Only as a last resort would I consider using query hints to try and force the plan with a hash join. Your options for doing that are either the USE PLAN hint in which case you dictate exactly the plan you want including all join types and orders or by stating LEFT OUTER HASH JOIN tab9 .... This second option also has the side effect of fixing all join orders in the plan. Both mean that SQL Server will be severely limited is its ability to adjust the plan with changes in data distribution.
It's hard to answer not knowing the size and structure of your tables, and not being able to see the entire execution plan. But the difference in both plans is Hash Match join for "top n" query vs Nested Loop join for the other one.
Hash Match is very resource intensive join, because the server has to prepare hash buckets in order to use it.
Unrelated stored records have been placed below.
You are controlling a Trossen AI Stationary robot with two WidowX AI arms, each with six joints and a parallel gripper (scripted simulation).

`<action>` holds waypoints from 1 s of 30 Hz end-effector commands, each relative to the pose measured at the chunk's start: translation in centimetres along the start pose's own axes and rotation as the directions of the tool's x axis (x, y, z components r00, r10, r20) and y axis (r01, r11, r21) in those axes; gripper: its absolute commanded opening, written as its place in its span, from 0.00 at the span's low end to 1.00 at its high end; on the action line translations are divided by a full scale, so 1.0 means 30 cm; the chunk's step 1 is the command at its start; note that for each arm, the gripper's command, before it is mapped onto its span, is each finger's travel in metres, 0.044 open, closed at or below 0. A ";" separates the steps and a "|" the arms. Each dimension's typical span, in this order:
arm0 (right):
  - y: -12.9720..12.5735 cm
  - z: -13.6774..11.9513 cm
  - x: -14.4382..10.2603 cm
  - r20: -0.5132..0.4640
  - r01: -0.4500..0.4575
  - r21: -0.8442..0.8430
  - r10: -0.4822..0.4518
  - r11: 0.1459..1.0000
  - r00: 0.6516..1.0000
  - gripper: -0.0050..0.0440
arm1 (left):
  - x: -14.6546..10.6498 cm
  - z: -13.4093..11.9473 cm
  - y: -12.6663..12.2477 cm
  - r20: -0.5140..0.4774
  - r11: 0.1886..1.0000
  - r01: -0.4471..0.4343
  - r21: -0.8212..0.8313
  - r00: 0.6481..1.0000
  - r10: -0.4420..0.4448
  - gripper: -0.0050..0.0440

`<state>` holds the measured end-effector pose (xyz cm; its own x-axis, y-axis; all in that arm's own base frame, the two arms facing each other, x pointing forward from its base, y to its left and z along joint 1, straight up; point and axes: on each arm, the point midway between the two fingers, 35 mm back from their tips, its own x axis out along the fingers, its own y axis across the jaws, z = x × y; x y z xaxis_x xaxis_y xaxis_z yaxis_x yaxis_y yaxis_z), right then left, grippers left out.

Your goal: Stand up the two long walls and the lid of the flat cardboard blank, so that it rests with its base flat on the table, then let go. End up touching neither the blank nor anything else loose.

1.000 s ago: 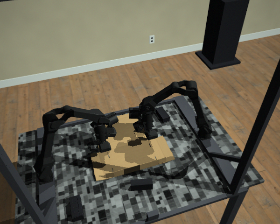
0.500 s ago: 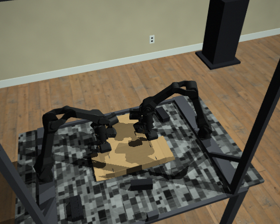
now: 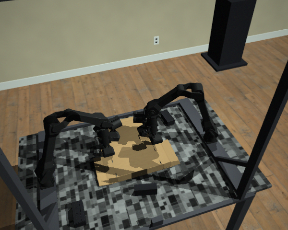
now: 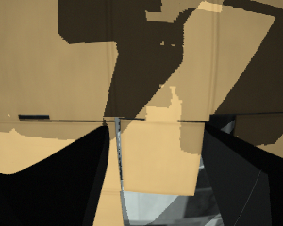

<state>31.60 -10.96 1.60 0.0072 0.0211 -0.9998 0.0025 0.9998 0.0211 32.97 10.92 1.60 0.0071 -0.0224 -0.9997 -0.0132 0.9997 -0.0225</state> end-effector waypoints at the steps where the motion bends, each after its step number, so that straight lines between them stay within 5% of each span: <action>1: 0.017 0.013 -0.005 0.018 0.043 -0.002 -0.043 0.999 0.999 0.57 | -0.001 0.010 -0.019 0.014 0.999 -0.039 0.005 0.999 0.039 0.56; 6: 0.027 0.012 -0.001 0.018 0.113 0.001 -0.113 0.994 0.993 0.57 | 0.000 0.012 -0.028 0.016 0.994 -0.111 0.004 0.994 0.111 0.56; 30: 0.030 0.012 0.004 0.017 0.124 0.000 -0.124 0.992 0.992 0.57 | -0.002 0.011 -0.031 0.016 0.992 -0.123 0.004 0.992 0.123 0.56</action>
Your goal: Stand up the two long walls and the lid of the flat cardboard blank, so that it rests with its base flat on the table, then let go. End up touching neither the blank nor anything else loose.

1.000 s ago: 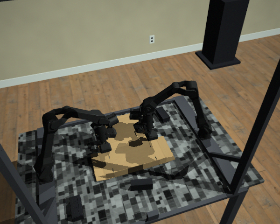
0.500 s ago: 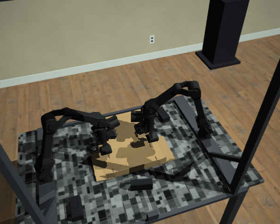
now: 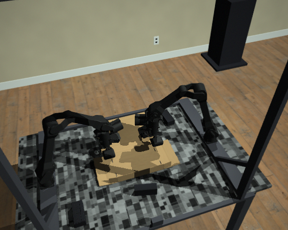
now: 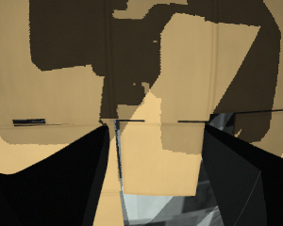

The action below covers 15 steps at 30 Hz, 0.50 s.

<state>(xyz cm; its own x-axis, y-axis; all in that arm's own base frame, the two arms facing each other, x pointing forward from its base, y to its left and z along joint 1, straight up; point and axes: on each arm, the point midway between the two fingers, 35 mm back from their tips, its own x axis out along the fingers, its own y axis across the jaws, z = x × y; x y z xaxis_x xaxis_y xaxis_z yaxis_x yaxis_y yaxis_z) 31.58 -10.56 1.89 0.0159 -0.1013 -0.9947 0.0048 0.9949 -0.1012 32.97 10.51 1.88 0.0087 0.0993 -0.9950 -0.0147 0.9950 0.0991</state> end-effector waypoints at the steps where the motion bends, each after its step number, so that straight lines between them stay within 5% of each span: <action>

But it becomes much more effective for big tables, while Nested Loops, comparing each row in one table to every row in another table works great for small tables, because there's no such preparation needed.
What I think is that by selecting TOP 1000000000000 rows in subquery you give the optimizer a hint that you're subquery will produce a great amount of data, so it uses Hash Match. But in fact the output is small, so Nested Loops works better.
What I just said is based on shreds of information, so please have heart criticising my answer ;).